Помимо ее красоты, ее молодости, прелести и ума (ограниченного, но удивительно тонкого, куда более проницательного, чем мой) меня зачаровывало невероятное, но не раз подтвержденное обстоятельство: она была в меня влюблена. Она рассказывала мне обо всем, ничего не скрывала, словно была уверена — я уважал ее, признавал зрелость ее суждений, не позволял себе сомневаться (и все же немного сомневался в ней), — словно была уверена, что никогда не направит против меня этот сложный механизм затейливых обманов. Я благословлял судьбу за удивительный и щедрый дар и однажды ночью, в некоем опьянении любовью и тщеславием, сказал ей: «Даже если бы ты обманула меня, я все равно бы тобой восхищался». Самым искренним образом верил я, что умею смотреть на жизнь философски. С другой стороны, любая ложь Леды была забавна и изящна.

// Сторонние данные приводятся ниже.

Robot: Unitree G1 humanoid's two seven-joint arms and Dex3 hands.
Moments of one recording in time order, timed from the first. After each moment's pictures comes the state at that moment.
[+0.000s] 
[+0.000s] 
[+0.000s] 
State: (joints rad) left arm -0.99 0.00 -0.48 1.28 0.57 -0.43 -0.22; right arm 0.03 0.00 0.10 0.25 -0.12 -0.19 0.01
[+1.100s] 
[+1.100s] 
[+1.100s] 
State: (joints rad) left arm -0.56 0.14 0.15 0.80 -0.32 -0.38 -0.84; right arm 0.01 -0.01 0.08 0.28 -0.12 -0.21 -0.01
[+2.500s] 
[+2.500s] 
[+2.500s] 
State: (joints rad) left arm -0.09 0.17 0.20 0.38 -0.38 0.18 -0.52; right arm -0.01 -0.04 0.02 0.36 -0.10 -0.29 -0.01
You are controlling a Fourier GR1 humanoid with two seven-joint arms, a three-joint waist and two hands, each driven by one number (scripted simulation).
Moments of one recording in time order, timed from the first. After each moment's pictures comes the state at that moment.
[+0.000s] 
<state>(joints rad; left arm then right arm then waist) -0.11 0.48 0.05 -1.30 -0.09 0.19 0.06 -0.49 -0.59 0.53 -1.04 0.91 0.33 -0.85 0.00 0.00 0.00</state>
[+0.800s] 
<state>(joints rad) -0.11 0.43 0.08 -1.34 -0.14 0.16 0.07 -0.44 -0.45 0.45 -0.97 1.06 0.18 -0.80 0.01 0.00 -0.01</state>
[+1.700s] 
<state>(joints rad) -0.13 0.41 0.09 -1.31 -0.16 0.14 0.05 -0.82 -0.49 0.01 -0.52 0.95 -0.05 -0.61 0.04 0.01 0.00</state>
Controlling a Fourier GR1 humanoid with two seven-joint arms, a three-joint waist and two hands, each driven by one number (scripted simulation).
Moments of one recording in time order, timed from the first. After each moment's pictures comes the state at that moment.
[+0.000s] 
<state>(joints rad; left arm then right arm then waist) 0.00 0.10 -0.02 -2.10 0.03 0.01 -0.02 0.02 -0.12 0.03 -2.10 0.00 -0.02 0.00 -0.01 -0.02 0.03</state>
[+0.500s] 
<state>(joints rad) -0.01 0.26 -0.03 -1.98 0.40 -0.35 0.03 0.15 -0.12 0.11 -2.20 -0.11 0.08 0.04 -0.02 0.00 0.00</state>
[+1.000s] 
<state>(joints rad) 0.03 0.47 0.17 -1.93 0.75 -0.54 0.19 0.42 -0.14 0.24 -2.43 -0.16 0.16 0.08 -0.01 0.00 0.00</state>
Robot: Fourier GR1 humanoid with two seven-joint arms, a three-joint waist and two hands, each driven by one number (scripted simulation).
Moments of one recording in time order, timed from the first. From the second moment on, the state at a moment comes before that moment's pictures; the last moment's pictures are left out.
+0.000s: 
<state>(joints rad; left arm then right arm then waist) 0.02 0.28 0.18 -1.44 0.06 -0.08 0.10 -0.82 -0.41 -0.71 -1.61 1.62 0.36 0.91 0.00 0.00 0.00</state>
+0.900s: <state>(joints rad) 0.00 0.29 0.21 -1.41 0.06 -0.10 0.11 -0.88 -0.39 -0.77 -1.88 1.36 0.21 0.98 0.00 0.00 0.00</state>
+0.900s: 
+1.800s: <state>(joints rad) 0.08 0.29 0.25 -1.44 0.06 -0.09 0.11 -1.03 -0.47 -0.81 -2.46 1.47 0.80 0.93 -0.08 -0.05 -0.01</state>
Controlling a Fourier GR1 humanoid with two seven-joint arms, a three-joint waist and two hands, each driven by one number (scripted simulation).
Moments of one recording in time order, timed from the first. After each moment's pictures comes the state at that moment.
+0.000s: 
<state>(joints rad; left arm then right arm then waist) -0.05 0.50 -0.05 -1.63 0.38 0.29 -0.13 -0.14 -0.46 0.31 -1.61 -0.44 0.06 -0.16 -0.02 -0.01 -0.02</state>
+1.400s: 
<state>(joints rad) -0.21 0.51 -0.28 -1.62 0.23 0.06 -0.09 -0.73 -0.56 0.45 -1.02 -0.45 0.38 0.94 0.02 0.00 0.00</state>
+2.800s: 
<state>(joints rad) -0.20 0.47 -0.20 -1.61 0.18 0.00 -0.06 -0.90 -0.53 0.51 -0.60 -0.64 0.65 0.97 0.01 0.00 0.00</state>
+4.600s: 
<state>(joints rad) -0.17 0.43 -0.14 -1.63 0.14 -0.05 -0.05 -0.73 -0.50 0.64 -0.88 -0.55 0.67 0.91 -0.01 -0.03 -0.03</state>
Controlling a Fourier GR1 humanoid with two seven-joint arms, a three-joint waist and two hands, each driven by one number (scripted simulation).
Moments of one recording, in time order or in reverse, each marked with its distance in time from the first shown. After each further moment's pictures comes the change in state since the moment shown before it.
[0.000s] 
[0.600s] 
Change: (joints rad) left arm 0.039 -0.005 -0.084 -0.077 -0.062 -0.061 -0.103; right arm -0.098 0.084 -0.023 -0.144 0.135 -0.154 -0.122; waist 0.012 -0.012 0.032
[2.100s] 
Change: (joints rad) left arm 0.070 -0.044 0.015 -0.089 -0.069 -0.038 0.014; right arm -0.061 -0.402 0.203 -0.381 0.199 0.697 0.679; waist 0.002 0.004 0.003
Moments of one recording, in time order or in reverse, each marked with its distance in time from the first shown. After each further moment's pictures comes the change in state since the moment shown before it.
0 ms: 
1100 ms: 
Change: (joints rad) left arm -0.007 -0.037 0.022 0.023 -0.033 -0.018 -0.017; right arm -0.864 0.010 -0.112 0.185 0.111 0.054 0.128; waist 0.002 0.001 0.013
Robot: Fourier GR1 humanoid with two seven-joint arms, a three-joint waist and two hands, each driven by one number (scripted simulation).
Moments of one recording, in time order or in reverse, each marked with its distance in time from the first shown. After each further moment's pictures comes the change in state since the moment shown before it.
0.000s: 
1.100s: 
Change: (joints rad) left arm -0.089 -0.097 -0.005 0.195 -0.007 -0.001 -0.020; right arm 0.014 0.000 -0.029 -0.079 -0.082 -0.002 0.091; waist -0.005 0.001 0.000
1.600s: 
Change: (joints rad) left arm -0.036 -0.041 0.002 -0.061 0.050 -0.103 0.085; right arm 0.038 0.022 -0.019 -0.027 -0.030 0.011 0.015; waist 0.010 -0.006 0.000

— Я забыл про Лавинию, — сказал Британец Веблен, поглаживая кошку, лежавшую у него на коленях. — У Леды была кошечка, обыкновенная домашняя кошка с очень мягкой шерсткой, белая в светло-коричневых и черных пятнах; мордочка как бы составлена из двух половин, черной и белой. Словом, обычная кошка из бедняцких кварталов, но душа у нее была Ледина. Ты не представляешь, как они походили друг на друга. Льстивая и лживая, она вечно надувала тебя, а когда обман раскрывался, ты все равно не мог на нее сердиться. Она была грациозной и гибкой и чуралась грязи. После еды она тщательно приводила себя в порядок, точно светская дама. Однажды она встретила меня особенно ласково, и это несказанно польстило мне: Лавиния как бы подтверждала, что отныне я свой в этом доме. Когда я отдавал синий костюм в чистку, я увидел, что кошка провела меня — ластясь, воспользовалась моими брюками как салфеткой. Лавинии никто не был нужен, кроме Леды. Кто знает, может, и Леда была такой же, в ее жизни существовала только одна любовь.